Life was unfair to them and God would seem to be unseeing. Yet they didn’t lose their faith in God nor trade in their righteousness for haphazard living. They held their course and in due time understood the honor for which they had been singled out – to be the parents of a unique child born in urgent times of history and transition.

The same could be said of Joseph and Mary, for they bore the burden of poverty and need. They seemed to be content with their lot and Jesus was born to them as the lowly son of a carpenter. He couldn’t have been born any other way except poor and be loaded with maximum number of disadvantages. It was only then could He identify Himself with all things become so for all men. If His birth and social strata in life would have been otherwise, He would have been at a disadvantage. Since He had this call to be a sacrifice for many, His parents also had to pay the price for it even when they didn’t know it or understand they were God’s choice to be the parents of the Son of God! It is however clear that they did not crib about it nor cease from following God and being righteous.

We often don’t understand or accept our lot in life, because we don’t see our lives in the context of God’s plan for all of humanity. We don’t comprehend the background of the stage in which the drama of our life is being played out. We don’t see the arena in which we live our lives nor do we realize the chain of things in which our lives play their part.

So, we either blame God or become lackadaisical about following Him. We constantly strive to better our lot without understanding His purposes for us in the context of His plans for the whole world. We are worried only about us and our plans and are consumed about upward mobility in society.
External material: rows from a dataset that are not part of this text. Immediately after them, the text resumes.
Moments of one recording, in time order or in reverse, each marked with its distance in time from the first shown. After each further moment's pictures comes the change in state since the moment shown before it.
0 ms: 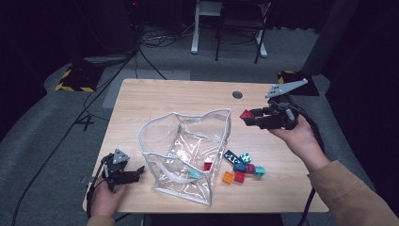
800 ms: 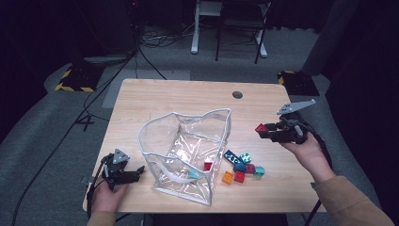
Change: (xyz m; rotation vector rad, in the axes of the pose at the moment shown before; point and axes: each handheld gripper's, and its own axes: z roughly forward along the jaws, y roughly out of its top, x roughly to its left) left arm 0.000 0.000 0.000 0.001 0.000 0.000; right arm -0.033 -0.076 0.008 0.062 -0.093 0.086
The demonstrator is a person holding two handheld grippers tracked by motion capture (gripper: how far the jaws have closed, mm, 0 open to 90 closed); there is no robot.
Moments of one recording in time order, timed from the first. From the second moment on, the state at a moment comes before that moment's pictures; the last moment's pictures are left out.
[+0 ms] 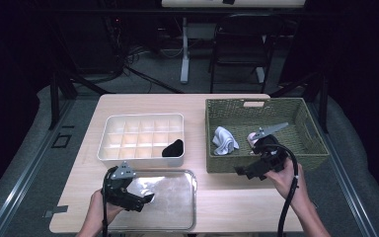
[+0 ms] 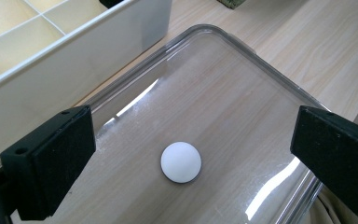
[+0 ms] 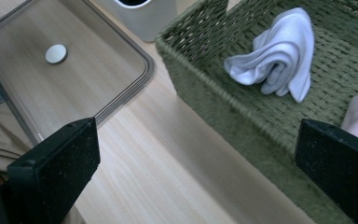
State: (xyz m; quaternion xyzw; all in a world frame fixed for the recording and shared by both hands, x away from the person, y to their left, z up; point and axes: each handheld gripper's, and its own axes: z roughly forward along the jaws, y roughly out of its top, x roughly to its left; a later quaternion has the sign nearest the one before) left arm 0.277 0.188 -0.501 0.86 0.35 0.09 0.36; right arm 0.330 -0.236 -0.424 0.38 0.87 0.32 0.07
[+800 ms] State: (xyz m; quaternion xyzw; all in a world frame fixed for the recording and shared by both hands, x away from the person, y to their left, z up) left arm 0.275 0.183 -0.507 0.86 0.35 0.08 0.36; right arm 0.410 -0.240 -0.430 0.43 0.85 0.29 0.06
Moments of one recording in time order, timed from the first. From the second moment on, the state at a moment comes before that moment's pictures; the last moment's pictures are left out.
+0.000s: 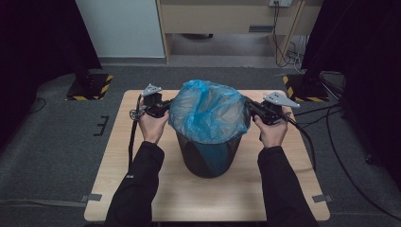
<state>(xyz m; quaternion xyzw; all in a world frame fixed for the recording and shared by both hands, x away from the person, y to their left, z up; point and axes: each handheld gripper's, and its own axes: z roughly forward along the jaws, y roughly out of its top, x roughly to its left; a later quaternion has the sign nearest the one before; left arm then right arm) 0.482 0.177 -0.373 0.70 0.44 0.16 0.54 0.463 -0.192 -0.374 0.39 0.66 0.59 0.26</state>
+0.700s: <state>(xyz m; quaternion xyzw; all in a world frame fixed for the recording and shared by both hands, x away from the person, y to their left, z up) 0.501 0.180 -0.365 0.67 0.42 0.19 0.58 0.468 -0.190 -0.392 0.41 0.68 0.57 0.23</state>
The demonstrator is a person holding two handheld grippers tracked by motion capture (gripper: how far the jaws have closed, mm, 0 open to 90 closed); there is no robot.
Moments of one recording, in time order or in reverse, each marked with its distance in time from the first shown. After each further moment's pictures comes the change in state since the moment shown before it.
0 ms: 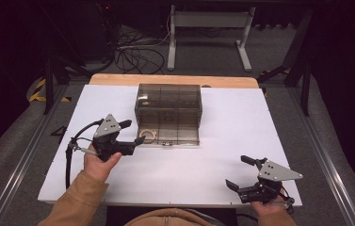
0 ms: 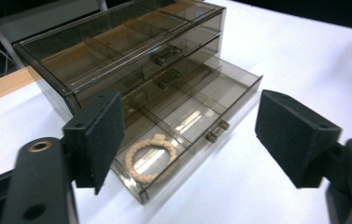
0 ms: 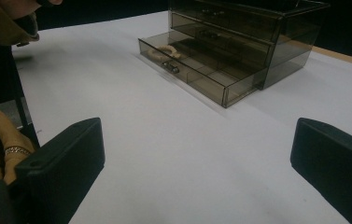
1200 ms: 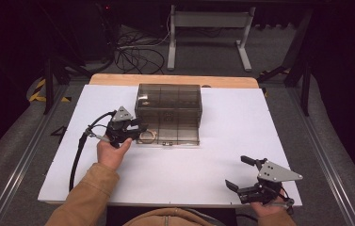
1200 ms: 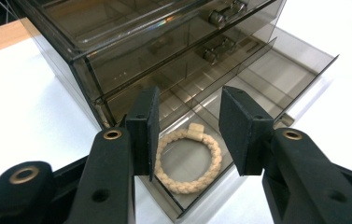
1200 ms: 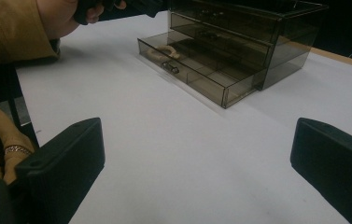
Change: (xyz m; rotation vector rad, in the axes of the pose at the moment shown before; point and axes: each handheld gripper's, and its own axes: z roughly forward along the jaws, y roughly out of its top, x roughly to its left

We lack the desire to apprehend and understand the big picture. We refuse to acknowledge that we are part of a bigger plan and the importance of the role we play in it as well as our contribution in it. By and large, we live and want to live selfish, individual lives that’s fashioned by minimalistic goals mostly concert tested and concerned about what we eat, what we dress, what we buy, where we live etc. We don’t acknowledge God in our lives and His plans for the world as a whole.

Even when we belong to Him we are more concerned with how to live in the kingdom of this world rather than living with the acceptance that His Kingdom, whose citizens we are, is already here. We shut our eyes and mind to the fact that this world is passing away while eternity is at our doorstep. We are like chickens rooting the soil for juicy worms rather than eagles that lifts its eyes to the heights, unaware the storm is on us.

Question is do I/you have the correct apprehension and clarity of sight. Are we short-sighted and nearsighted or long-sighted and farsighted? Are we being hampered and tempered by faulty and erroneous nearsightedness or enhanced and enlarged by farsightedness?
Whether we like it or not, assess it or not, our lives are the creation of God and our beings exist within the context of His purposes. Things happen to us as per and according to His will and shutting our eyes to it will only cause us to be like the ostrich in the desert that sticks its head in the sands hoping things will go away or change.

On the other hand, if we just accept and acknowledge God and His purposes, we will see clearly to understand that all things work together for our good within the progress of His plans and purposes on earth. We will not be tripped up in our faith nor lose our righteousness, for we will live with foresight. Indeed we will have the right combination to live as people of this era and as people with eternal destinies, as people who possess perfect 20/20 vision!